Personal information
- Born: November 3, 1983 (age 42) Winter Park, Florida, U.S.
- Listed height: 6 ft 3 in (1.91 m)
- Listed weight: 210 lb (95 kg)

Career information
- High school: Trinity Prep (Winter Park, Florida)
- College: Clemson (2002–2006)

Career history
- 2007: Montreal Alouettes
- 2008: Calgary Stampeders

Awards and highlights
- Grey Cup champion (2008);

Career statistics
- Passing yards: 49
- TDs–INTs: 0–0
- QB rating: 289.6
- Rushing yards: 14
- Stats at CFL.ca (archive)

= Will Proctor =

American gridiron football player (born 1983)

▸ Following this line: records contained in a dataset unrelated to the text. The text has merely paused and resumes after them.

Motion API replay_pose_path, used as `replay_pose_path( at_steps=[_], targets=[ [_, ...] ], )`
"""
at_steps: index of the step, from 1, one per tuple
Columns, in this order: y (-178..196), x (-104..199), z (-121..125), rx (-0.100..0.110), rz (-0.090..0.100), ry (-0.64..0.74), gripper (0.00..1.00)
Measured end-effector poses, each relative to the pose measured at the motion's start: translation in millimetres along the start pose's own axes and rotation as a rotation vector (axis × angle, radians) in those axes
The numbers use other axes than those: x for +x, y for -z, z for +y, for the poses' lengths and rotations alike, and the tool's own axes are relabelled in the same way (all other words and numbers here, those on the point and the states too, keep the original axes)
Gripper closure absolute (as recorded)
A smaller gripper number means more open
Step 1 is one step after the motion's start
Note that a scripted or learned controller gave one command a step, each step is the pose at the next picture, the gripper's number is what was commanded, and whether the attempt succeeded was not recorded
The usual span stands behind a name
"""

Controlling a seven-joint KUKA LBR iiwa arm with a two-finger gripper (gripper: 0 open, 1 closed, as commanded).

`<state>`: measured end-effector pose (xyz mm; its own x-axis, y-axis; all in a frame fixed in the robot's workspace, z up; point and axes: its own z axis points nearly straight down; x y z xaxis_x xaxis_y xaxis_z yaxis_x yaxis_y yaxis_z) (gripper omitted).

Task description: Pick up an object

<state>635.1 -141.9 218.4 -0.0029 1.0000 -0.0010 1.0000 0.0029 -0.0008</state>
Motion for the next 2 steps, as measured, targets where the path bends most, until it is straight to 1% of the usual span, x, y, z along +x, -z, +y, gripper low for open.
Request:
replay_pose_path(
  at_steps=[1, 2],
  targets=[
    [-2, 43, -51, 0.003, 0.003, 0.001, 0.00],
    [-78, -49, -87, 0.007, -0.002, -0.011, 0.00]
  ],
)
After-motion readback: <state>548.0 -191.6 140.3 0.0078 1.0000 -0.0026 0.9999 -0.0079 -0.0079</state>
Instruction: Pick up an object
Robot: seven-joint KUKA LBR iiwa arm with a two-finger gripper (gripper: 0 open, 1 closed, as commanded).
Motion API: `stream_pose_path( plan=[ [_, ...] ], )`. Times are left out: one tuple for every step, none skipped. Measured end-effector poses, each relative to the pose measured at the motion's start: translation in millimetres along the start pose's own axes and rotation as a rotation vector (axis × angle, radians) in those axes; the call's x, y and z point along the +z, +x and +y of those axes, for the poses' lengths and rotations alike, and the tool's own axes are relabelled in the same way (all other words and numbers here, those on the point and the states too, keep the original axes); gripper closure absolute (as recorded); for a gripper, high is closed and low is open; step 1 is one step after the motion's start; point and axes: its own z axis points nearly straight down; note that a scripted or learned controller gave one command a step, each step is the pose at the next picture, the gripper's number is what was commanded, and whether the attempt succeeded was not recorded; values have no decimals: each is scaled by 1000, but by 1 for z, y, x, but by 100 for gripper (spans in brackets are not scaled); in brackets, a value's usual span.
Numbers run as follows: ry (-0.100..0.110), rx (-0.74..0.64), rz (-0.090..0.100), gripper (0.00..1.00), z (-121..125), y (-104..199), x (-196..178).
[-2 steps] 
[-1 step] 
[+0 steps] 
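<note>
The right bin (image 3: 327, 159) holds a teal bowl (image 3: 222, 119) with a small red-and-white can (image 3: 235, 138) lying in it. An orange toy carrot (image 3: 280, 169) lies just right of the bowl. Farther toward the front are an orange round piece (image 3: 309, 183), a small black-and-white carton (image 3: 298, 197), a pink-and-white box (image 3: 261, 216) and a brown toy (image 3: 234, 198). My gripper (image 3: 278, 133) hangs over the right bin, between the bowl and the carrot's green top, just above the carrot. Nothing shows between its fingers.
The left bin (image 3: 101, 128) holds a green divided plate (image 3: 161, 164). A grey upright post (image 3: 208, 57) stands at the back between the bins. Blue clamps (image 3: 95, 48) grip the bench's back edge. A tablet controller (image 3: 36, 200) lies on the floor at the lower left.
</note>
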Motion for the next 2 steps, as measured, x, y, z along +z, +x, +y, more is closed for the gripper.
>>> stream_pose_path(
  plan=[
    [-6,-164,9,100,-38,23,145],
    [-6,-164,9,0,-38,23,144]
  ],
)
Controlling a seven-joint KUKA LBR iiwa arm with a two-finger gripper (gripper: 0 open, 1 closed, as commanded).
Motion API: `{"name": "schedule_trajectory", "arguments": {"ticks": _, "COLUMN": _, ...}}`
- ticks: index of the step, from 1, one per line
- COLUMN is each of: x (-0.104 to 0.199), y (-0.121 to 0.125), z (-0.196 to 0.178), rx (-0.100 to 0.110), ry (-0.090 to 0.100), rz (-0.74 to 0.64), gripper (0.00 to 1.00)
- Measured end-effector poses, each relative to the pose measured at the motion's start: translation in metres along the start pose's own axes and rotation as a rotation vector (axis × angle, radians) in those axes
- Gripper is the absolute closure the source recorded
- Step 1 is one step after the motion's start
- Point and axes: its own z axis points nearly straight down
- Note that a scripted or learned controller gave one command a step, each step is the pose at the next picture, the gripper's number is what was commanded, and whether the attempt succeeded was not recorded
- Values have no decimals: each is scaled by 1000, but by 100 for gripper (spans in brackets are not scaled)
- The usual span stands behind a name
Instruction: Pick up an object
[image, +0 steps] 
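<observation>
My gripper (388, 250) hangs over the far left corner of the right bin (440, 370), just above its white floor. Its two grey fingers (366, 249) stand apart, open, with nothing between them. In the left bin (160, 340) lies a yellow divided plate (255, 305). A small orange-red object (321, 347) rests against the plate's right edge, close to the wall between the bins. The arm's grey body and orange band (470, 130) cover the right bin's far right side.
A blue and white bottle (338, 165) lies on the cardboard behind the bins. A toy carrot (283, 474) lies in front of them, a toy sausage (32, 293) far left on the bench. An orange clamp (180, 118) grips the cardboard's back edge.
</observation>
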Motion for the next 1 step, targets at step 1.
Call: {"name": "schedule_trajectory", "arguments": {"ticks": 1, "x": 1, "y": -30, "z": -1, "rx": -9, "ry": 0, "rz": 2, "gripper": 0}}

William Bartlett Proctor (born November 3, 1983) is an American former professional football quarterback who played two seasons in the Canadian Football League (CFL). He played college football for the Clemson Tigers.

==College career==
At Clemson, as third-string quarterback, he saw the field in four games at wide receiver during the 2003 season. He was the backup to Charlie Whitehurst until the 2006 season. In his first start at Clemson, he recorded 232 yards of total offense against the Duke Blue Devils in 2005. In the 2006 season, Proctor completed 60% of passes.

==Professional career==
Proctor was playing as a backup quarterback for the Montreal Alouettes of the Canadian Football League for the 2007 CFL season, and was released in the 2008 pre-season. He was then signed by the Calgary Stampeders in October 2008. In 2008, Proctor dressed for one regular-season game and both playoff contests for the Stamps. He won the Grey Cup with the Stampeders in 2008. In June 2009, Stampeders head coach/general manager John Hufnagel announced that Proctor had retired from football. He has since worked in the financial sector.

==Personal life==
Proctor was married to Fox & Friends host Ainsley Earhardt from 2012 to 2019, with whom he has a daughter.